Because of the expressiveness of transform_lbs, the interval move function is implemented with a one-line behavior. This version uses lambda capture to access the input and output pointers. Although the results of this function are undefined when the input and output pointers reference overlapping memory (it would have to be written very carefully to give deterministic results), the compiler still generates code assuming pointer aliasing rules apply. Using a grain size of four, we see the four load/store pairs in the program's disassembly. This is still good code generation--much logic has been factored away from the IO and hoisted to the top of the code.

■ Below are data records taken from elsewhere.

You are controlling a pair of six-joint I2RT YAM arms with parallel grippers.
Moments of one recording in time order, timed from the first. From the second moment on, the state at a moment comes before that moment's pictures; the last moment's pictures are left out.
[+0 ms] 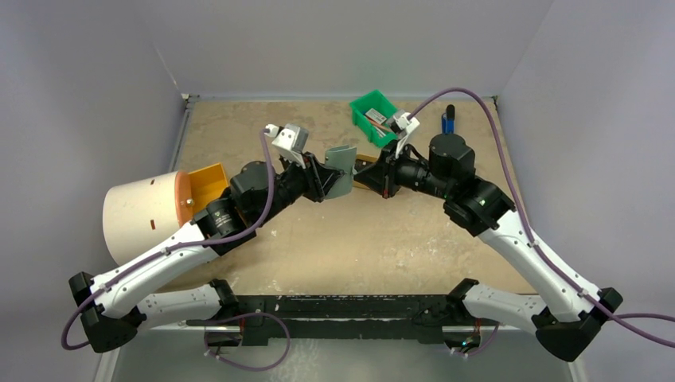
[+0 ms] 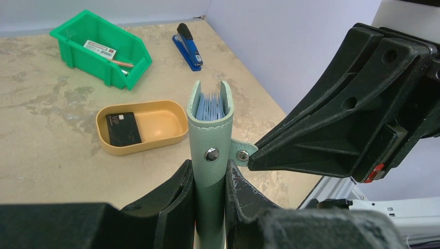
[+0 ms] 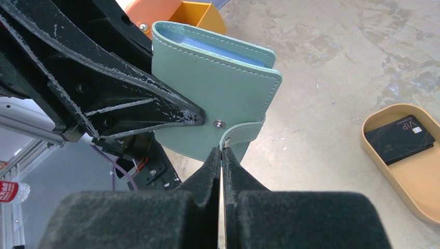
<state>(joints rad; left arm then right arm) -0.94 1.01 1.07 -0.14 -0.18 -0.45 0.69 1.05 1.21 -0.41 -0.34 0.31</state>
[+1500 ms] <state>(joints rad) -0.94 1.02 1.05 -0.13 -0.19 -0.45 0.69 1.13 1.25 -0.42 -0.34 0.29</state>
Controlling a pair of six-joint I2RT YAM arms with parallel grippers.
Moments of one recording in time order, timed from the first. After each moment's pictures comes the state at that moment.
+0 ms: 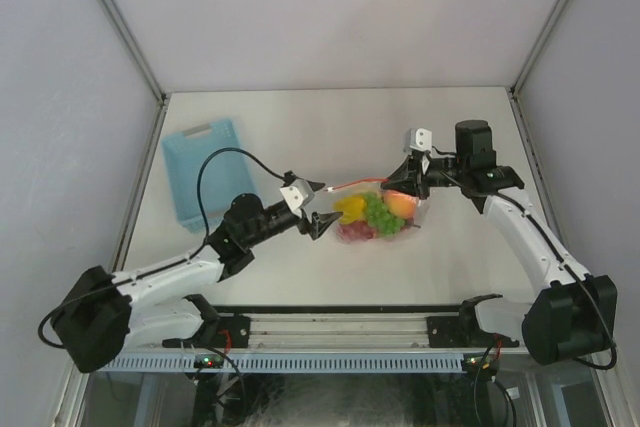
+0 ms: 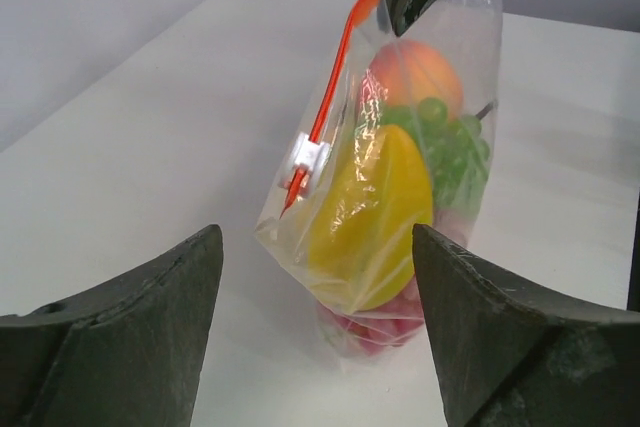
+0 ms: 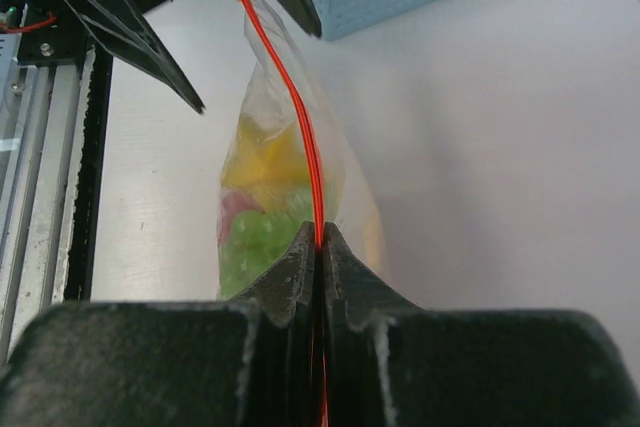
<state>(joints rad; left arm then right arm) -0.78 1.07 0.47 0.60 0.27 0.10 0.20 1.21 0.98 -0.44 -1.13 -0.66</state>
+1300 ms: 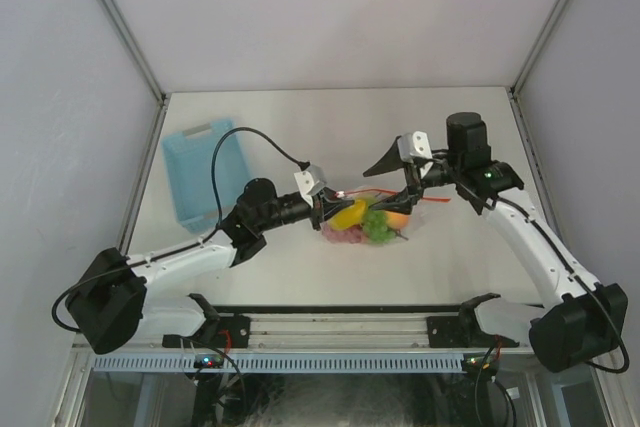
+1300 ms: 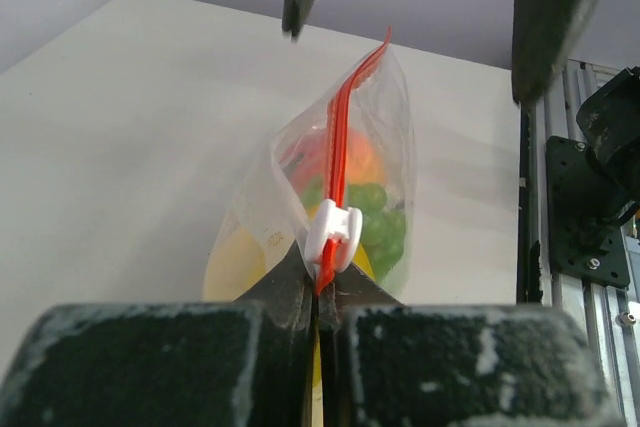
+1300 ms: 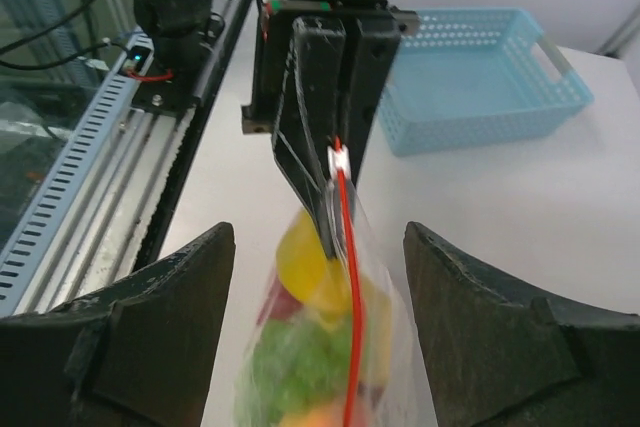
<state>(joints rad) -0.78 1.24 0.60 0.66 0.47 -0.08 0.29 1.17 1.08 -0.47 -1.32 -0.70</state>
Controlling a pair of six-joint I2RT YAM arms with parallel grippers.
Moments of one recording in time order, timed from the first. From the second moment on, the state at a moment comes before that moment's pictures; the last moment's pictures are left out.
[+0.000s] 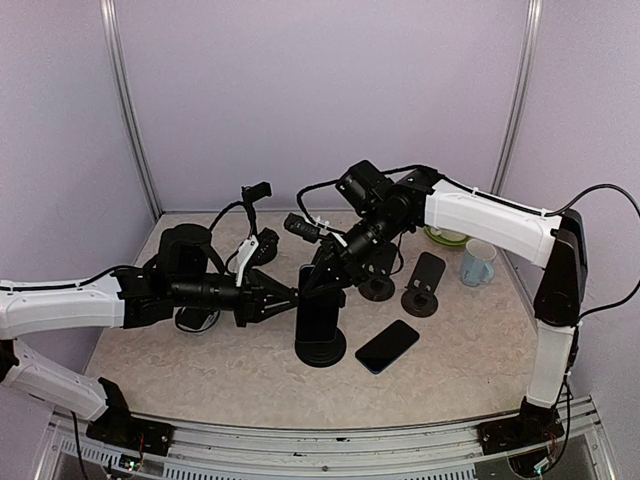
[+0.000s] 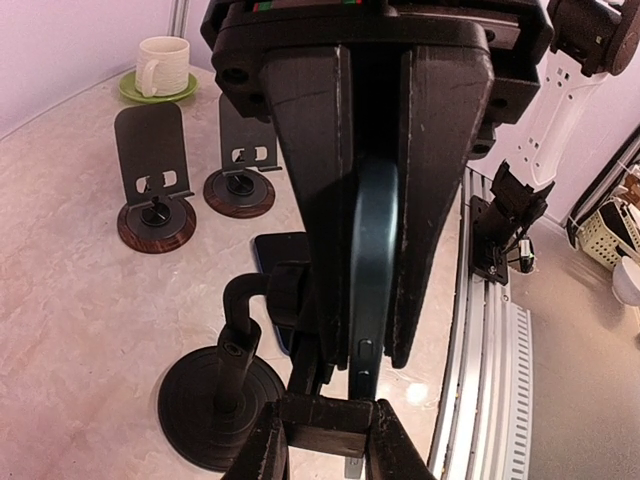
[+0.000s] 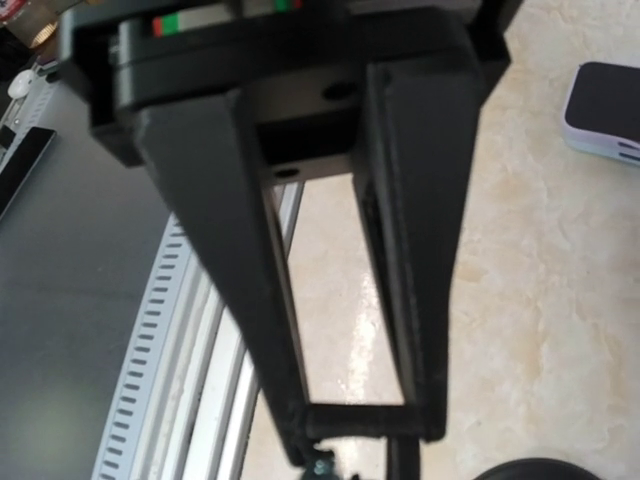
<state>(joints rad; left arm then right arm) -0.84 1.24 0.76 0.10 0.45 -0.13 0.83 1.94 1.83 -0.92 -0.89 -0.49</state>
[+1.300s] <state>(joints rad) -0.84 1.21 0.71 0.16 0.42 -0.16 0.85 1.93 1.84 -0.94 -0.84 -0.47</state>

But still, this sequence generates unnecessary dependencies, and the function will not perform as well as it could.

template<typename launch_arg_t = empty_t, 
  typename input_it, typename segments_it, typename scatter_it,
  typename gather_it, typename output_it>
void interval_move2(input_it input, int count, segments_it segments,
  int num_segments, scatter_it scatter, gather_it gather, output_it output, 
  context_t& context) {

  transform_lbs<launch_arg_t>(
    []MGPU_DEVICE(int index, int seg, int rank, tuple<int, int> desc,
      input_it input, output_it output) {
      output[get<0>(desc) + rank] = input[get<1>(desc) + rank];
    }, 
    count, segments, num_segments, make_tuple(scatter, gather), context,
    input, output
  );
}

/*13d0*/                   LDG.E.CI R0, [R16];              /* 0xeed4a00000071000 */
/*13d8*/                   LDG.E.CI R2, [R18];              /* 0xeed4a00000071202 */
                                                            /* 0x010fc800162002b1 */
/*13e8*/                   LDG.E.CI R3, [R10];              /* 0xeed4a00000070a03 */
/*13f0*/                   LDG.E.CI R12, [R12];             /* 0xeed4a00000070c0c */
/*13f8*/                   STG.E [R6], R0;                  /* 0xeedc200000070600 */
                                                            /* 0x0003c800fe6084f1 */
/*1408*/                   STG.E [R8], R2;                  /* 0xeedc200000070802 */
/*1410*/                   DEPBAR.LE SB5, 0x1;              /* 0xf0f0000034170000 */
/*1418*/                   STG.E [R4], R3;                  /* 0xeedc200000070403 */
                                                            /* 0x001ffc00ffe100f1 */
/*1428*/                   STG.E [R14], R12;                /* 0xeedc200000070e0c */

This implementation differs only that the input and output parameters are passed variadically to transform_lbs. The compiler can now re-order the memory operations, which it does, overlapping all four loads to the input array.

Always look for opportunities to overlap loads from global memory. The moderngpu patterns aggressively overlap for data generated and consumed internally, and the automatic __restrict__ promotion on variadically-passed pointer arguments allows access to behavior data to be similarly optimized.